Michaela was keen to point out how editors fit into this process and the opportunity it presents for us. IngramSpark’s role only begins when the author uploads a print-ready file. Besides the actual editing, freelance editors have the opportunity to expand their businesses by offering quality control, project management of the design and formatting phases and assistance navigating the requirements, jargon and maths of self-publishing: i.e., becoming an author service-provider.

Michaela suggests becoming familiar with IngramSpark’s offerings (through the copious resources available on the website) and setting yourself up as an expert. Take advantage of the current huge interest in self-publishing and share in the impressive growth that IngramSpark is experiencing. It’s free to set up an account and explore: see www.ingramspark.com.

Unfortunately, we encountered a technical difficulty during the presentation when Michaela’s computer crashed; however, the time was spent gainfully as some attendees shared their experience of self-publishing and POD. Those who had used IngramSpark agreed on the high quality of the finished product.

As part of her new role, Michaela hopes to build a stronger relationship between her company and IPEd.
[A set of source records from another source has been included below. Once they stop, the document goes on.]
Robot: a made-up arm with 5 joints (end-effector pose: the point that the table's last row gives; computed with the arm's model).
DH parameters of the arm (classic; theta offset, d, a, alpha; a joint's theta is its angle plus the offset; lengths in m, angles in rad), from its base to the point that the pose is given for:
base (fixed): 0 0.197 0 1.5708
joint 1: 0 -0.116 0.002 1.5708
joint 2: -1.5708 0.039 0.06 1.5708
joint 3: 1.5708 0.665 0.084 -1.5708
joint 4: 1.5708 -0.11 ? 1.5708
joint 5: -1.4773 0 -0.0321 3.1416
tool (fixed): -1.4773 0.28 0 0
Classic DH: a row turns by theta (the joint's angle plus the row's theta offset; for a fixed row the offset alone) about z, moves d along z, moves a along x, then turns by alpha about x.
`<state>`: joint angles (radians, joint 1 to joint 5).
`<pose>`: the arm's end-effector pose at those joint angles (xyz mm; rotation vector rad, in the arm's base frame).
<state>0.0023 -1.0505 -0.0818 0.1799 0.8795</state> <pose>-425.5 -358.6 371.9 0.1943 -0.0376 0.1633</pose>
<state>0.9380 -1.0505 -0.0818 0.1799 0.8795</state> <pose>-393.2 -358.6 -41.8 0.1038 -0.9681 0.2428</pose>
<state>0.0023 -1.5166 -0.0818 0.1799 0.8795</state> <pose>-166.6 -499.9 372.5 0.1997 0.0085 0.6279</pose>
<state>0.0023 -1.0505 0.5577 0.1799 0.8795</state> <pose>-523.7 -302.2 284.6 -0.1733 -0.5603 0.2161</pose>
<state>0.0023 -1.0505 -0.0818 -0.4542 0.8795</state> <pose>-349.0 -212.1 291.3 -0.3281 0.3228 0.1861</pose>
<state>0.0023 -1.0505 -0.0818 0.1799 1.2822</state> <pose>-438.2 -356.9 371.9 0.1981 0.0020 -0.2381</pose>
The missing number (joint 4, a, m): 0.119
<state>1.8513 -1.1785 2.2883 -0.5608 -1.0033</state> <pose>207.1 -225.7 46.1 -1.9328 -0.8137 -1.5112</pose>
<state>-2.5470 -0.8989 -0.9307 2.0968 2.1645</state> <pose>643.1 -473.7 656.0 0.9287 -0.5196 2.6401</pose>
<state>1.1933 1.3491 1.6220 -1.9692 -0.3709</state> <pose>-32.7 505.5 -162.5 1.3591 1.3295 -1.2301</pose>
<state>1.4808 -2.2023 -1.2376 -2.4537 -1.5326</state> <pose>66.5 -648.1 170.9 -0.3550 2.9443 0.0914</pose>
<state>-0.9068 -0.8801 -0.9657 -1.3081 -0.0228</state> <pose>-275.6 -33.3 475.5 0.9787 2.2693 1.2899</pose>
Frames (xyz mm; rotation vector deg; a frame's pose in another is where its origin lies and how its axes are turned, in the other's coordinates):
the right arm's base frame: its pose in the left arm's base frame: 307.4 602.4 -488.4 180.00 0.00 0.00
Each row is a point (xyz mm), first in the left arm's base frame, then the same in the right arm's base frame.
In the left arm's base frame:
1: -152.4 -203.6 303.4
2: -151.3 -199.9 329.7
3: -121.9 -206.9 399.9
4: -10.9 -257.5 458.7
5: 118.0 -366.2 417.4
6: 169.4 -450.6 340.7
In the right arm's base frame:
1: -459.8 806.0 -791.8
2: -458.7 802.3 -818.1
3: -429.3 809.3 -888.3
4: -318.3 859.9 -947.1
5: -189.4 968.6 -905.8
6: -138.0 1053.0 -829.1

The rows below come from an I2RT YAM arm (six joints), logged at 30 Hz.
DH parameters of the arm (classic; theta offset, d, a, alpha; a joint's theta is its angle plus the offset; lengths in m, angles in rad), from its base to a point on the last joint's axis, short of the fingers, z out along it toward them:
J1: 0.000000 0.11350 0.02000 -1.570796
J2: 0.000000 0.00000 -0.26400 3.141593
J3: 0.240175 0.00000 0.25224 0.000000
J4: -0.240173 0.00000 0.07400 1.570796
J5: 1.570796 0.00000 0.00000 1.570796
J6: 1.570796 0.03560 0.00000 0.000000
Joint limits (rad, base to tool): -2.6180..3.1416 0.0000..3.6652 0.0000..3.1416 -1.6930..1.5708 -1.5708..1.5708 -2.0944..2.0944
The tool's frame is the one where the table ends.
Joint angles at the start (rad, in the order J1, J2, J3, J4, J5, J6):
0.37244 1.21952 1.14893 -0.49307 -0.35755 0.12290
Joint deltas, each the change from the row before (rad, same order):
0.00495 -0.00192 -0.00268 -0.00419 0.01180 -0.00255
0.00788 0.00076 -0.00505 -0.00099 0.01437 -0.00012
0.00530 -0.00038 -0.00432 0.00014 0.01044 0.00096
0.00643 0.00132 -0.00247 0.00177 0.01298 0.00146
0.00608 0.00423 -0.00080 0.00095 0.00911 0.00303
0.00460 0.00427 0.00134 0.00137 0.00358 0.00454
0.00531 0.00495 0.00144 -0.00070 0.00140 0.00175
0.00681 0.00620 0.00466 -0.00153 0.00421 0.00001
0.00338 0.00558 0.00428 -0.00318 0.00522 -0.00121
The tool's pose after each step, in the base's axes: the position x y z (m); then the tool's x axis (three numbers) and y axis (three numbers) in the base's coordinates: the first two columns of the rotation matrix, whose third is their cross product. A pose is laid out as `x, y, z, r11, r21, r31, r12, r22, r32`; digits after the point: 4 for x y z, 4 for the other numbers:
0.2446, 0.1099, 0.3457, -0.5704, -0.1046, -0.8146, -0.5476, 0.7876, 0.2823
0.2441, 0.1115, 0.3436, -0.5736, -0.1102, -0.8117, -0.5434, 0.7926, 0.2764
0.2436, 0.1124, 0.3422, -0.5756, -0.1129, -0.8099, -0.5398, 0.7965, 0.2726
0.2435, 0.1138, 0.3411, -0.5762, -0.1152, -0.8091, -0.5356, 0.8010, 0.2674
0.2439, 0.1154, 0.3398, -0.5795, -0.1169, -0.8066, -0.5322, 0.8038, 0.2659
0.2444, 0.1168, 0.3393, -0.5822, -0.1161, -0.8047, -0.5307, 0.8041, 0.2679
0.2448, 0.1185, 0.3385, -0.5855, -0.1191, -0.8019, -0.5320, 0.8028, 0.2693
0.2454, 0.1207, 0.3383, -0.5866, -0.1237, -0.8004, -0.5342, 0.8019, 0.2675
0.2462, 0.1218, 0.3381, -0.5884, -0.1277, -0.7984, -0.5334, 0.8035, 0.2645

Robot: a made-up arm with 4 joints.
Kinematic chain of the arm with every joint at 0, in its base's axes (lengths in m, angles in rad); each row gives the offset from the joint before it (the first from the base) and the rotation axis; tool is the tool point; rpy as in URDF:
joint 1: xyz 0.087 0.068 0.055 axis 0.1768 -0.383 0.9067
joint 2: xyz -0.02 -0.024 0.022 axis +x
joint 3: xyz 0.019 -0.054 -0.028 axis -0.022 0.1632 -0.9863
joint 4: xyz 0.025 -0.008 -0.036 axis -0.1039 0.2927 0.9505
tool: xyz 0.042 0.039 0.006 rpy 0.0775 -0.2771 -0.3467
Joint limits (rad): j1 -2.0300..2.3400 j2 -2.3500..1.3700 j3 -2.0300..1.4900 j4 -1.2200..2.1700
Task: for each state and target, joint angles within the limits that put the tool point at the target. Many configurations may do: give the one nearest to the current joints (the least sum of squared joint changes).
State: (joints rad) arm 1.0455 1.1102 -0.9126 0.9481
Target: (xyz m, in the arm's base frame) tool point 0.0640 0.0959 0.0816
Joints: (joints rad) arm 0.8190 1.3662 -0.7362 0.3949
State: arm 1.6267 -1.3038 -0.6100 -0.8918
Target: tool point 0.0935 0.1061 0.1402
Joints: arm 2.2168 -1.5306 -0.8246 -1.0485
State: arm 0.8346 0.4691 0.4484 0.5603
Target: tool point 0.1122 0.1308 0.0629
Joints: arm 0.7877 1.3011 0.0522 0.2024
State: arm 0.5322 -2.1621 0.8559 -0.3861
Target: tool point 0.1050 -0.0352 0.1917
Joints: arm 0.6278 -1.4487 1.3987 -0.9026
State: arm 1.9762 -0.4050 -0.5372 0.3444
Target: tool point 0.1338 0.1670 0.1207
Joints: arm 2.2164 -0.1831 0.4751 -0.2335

She has organised a promo code for IPEd members to share with their clients (or use if they are authors themselves) for free set-up of a title (see member discounts in the member portal).

Michaela is happy to answer any queries at michaela.skelly@ingramcontent.com.

Professional development news

We hope that all who attended the 2021 IPEd conference found it interesting and useful. The PD team took a break in June, but we’re back in July with a new course. Editing for plain English, with Caitlin Whiteman AE, will run via Zoom on 24 and 31 July. If places remain, you can book on the IPEd event page.

This month, we’re also preparing for the EdVic ABM and hope to see as many of you there as possible.

A full list of upcoming IPEd offerings, and some recordings, can be found on the IPEd Events page.